First, the older adults in this study were recruited from a district that was later reported to have the lowest infection and mortality rate of SARS among the 18 districts in Hong Kong. Therefore, generalization of the results to all older adults in Hong Kong is questionable. Furthermore, the study results indicated a low level of anxiety in the older adults, which could have resulted from living in a relatively “safe” district. Second, the small sample size and a relatively short time period between the intervention and the follow-up may have resulted in the insignificant differences in the practice of preventive measures after the intervention. Third, the infection rate of SARS was gradually decreasing during the study period. The Hong Kong daily infection rate of SARS (Leung et al., 2003) was about 3 cases per day during baseline data collection (May 15–25, 2003), and it further declined to about 1 case per day during the 1-week follow-up. This could have affected the perceived importance of practicing the preventive measures since the overall risk seemed to have reduced as the epidemic was waning. Further follow-up could be useful in identifying sustainable changes of relevant behaviors and practices. Fourth, although providing telephone intervention was the safest means to communicate with the older adults during the SARS epidemic, there were several drawbacks. For example, there is only limited amount of information that one can provide in a single telephone call. Thus, the interviewers have to balance the time spent on each call and to ensure the provision of adequate information for each respondent. It is not advisable to overload the older adults with too much information, as they may not be able to capture and remember all the contents in one single telephone call. Finally, the older adults might be exposed to other health education and preventive measures on SARS via television and other media during the outbreak. Therefore, it is difficult to attribute the positive changes solely to the interventions.

Conclusion

This is the first systematic study to assess the effectiveness of telephone health education in improving older adults’ knowledge and practice of preventive measures during the SARS epidemic.
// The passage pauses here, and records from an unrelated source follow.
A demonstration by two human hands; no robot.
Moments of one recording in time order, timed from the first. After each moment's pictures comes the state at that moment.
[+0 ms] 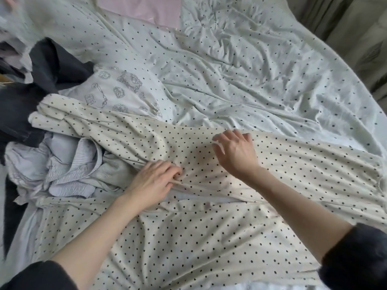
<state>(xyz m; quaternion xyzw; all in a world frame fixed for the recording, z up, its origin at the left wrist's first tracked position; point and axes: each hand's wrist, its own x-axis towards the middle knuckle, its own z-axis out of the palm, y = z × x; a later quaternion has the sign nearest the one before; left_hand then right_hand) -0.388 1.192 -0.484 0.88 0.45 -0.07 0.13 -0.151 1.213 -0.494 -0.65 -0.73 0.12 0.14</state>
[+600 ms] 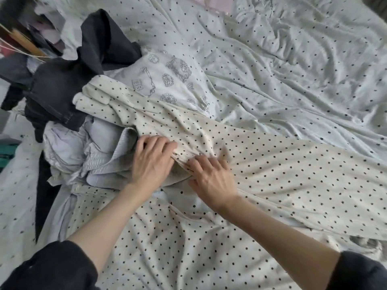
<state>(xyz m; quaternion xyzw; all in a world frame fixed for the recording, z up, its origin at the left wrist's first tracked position) -0.486 1.236 -0.499 0.83 0.55 0.05 -0.09 -0.313 1.209 -0.520 -0.54 -0.82 0.14 0.12</state>
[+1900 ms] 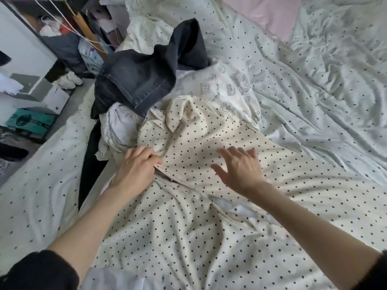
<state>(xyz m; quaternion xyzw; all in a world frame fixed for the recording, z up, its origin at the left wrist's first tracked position) -0.623 1.175 -0.468 0.77 0.64 0.05 0.01 -0.367 1.237 -0.465 -0.50 -0.85 0.15 -0.02</state>
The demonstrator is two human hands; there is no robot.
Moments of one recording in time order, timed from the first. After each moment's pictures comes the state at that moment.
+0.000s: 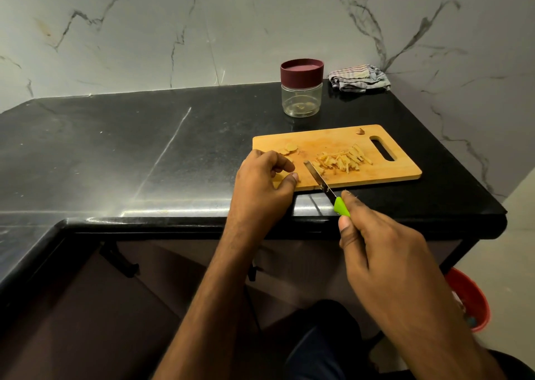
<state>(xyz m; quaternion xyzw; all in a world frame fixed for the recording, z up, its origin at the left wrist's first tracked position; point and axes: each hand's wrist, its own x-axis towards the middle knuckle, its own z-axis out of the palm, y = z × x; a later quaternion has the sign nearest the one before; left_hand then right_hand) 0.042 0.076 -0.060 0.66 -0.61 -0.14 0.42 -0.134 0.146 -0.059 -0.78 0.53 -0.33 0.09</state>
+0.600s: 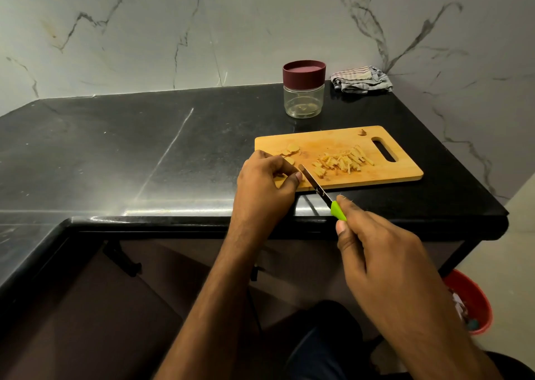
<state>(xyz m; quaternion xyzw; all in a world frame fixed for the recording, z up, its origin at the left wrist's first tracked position) 0.040 0.074 -0.062 0.66 -0.60 -0.13 0.43 -0.133 0.148 -0.061 -0.79 0.52 -0.32 0.10</state>
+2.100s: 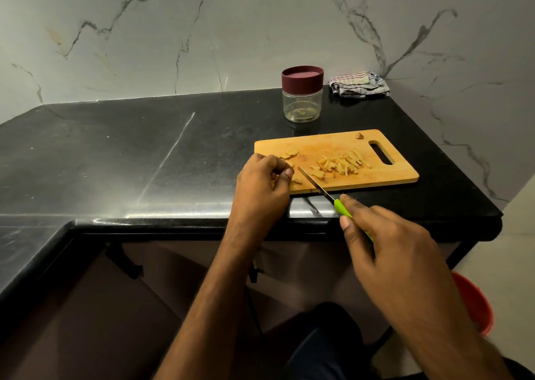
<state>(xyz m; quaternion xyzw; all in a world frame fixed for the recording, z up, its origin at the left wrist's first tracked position) 0.042 0.075 -0.060 0.66 -0.61 -0.13 0.42 -0.145 0.143 -0.058 -0.78 0.53 -0.33 0.07</state>
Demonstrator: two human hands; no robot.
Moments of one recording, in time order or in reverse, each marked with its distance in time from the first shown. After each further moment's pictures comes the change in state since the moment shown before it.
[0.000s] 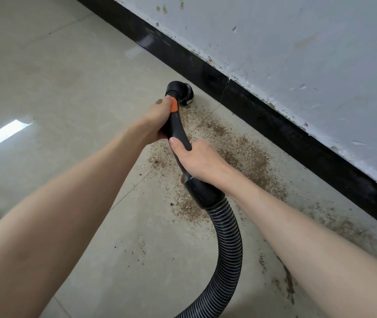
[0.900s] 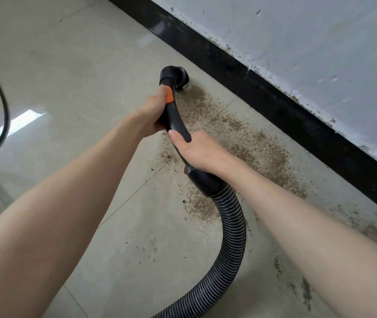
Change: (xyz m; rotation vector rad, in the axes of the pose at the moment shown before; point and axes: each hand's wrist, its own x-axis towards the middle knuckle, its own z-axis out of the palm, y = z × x) left_hand 0.018 -0.005 -0.036 -0.059 0.068 0.002; right_hand 0.031 -0.012 0.017 -0.060 -0.066 -0.056
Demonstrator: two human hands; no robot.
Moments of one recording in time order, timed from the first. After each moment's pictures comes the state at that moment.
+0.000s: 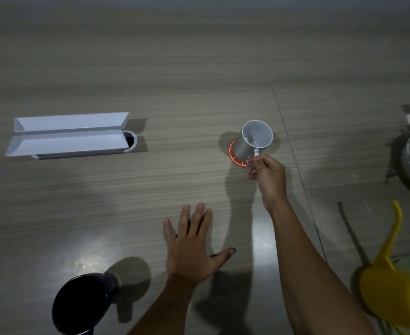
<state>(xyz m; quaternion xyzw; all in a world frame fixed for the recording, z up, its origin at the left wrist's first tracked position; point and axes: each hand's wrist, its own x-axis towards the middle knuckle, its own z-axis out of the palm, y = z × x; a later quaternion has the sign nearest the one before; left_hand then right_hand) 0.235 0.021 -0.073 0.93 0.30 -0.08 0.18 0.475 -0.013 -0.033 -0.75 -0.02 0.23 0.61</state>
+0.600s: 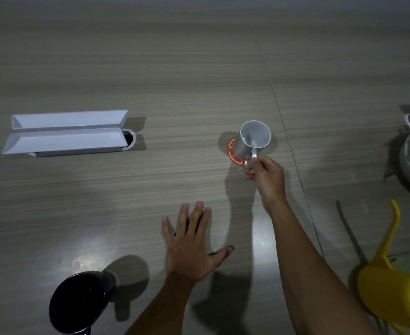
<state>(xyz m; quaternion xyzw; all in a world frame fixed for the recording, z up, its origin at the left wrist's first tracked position) 0.234 0.021 -0.077 0.94 0.30 -0.07 0.18 0.473 -0.018 -0.040 -0.76 -0.02 0.23 0.61</state>
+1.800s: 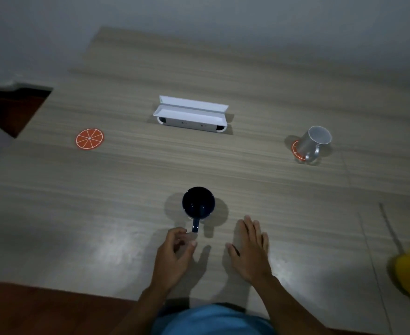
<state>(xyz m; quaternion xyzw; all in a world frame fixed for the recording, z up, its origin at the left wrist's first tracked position) -0.068 0.009 -0.035 0.65 0.47 0.22 0.56 0.135 -0.106 -0.070 -0.87 -0.43 0.22 0.11</state>
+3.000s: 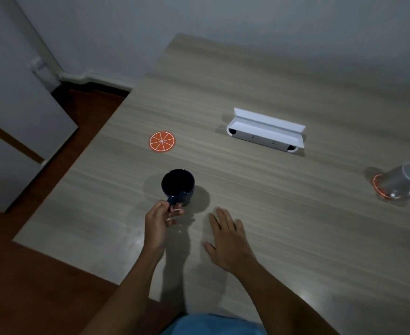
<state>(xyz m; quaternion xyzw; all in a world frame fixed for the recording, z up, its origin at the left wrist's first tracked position) -0.183 0.184 0.005 0.38 0.56 0.39 0.62 -0.016 0.091 -0.037 -0.73 -0.64 0.23 -0.04</state>
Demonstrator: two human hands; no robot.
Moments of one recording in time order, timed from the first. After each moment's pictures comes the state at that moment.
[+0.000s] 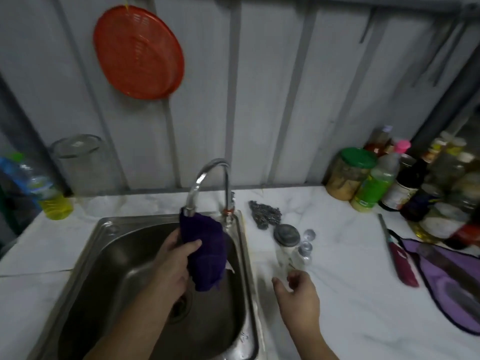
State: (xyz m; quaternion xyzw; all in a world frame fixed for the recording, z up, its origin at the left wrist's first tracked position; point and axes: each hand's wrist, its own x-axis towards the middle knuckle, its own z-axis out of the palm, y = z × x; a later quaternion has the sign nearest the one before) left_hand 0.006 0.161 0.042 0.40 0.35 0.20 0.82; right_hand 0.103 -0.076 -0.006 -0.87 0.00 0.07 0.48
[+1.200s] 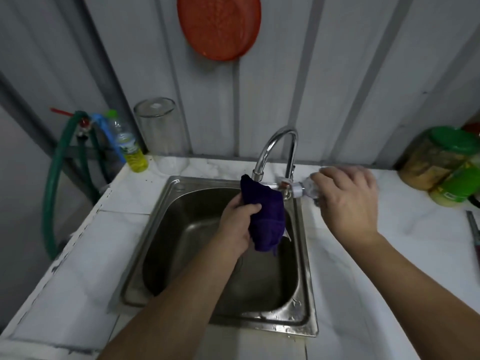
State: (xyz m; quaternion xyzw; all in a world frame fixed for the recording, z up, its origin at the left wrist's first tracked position) left_hand 0.003 0.163 0.050 0.35 0.37 0.21 0.83; right_hand 0.156 0.005 0.102 -0.78 -0.48 -0.35 0.18
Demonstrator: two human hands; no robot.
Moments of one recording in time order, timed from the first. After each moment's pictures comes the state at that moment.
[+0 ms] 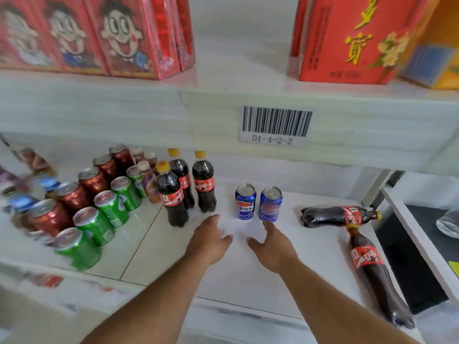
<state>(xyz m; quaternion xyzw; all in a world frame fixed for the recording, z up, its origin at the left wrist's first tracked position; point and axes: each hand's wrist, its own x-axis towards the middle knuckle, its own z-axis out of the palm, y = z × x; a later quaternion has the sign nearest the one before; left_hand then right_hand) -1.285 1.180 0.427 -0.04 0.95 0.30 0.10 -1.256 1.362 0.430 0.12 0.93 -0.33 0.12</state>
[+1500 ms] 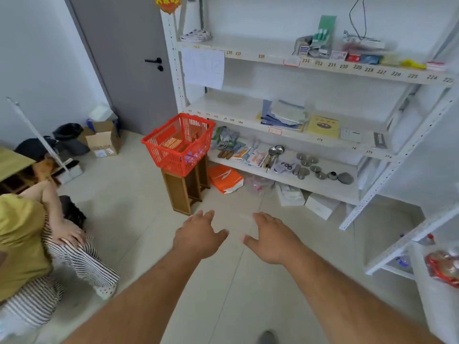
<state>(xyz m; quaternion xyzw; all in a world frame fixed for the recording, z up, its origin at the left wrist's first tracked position) -0.441 0.766 0.450 -0.78 0.59 0.22 -0.04 -0.644 0.737 0.452 -0.78 0.58 0.03 0.22</state>
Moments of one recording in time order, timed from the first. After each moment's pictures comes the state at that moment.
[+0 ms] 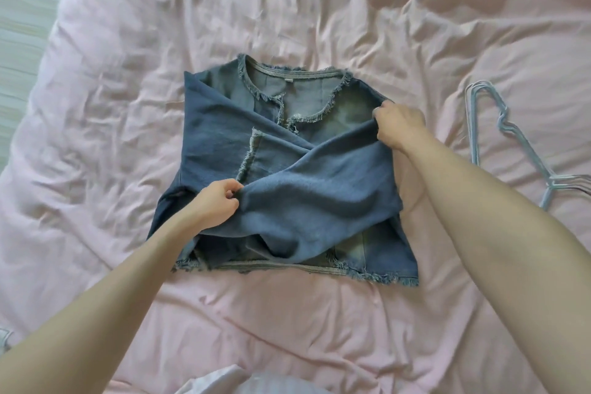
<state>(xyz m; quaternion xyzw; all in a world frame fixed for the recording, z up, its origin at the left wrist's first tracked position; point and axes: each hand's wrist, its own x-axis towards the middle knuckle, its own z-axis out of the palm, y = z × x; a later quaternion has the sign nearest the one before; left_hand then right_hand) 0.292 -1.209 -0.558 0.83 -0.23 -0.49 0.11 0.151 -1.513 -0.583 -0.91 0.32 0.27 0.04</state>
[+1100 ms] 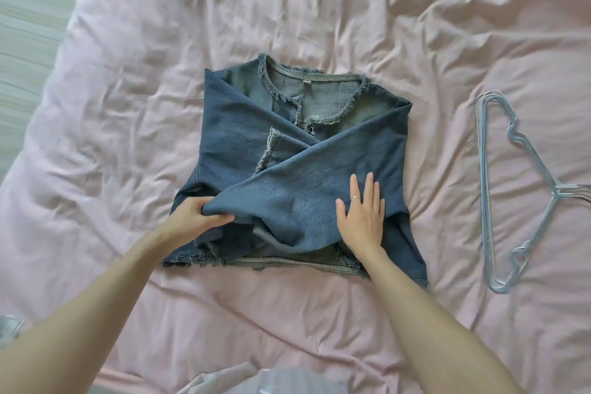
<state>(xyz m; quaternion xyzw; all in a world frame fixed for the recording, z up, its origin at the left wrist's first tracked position) 0.317 -1.129 -0.573 0.78 -0.16 -0.52 0.29 0.088 -1.331 -0.631 -0.83 0.49 0.16 0.22</state>
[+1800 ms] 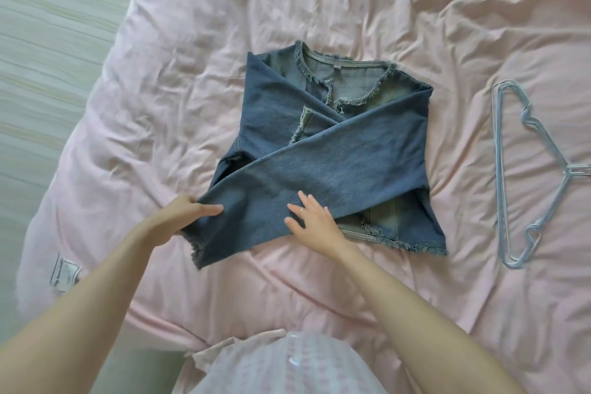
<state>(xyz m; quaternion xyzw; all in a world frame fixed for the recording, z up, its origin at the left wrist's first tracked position) 0.324 -1.045 -0.536 0.80 0.03 -0.56 0.22 0.131 -1.211 -0.577 -0.82 0.29 0.28 0.41</state>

Our initial findings are encouraging in demonstrating the effectiveness of a telephone health education programme in relieving anxiety and improving knowledge of the main transmission routes of SARS in older adults. However, an effective intervention to change the embedded health behaviors remains to be established and tested. The use of technologies such as telephone appears to be an effective means to educate and provide social support to the vulnerable older adults during outbreaks of SARS and other possibly pandemic crises. Future research should explore the effectiveness of health promotion programmes using multiple information technologies that are accessible to, and appropriate for, older adults in changing their health behavior practice.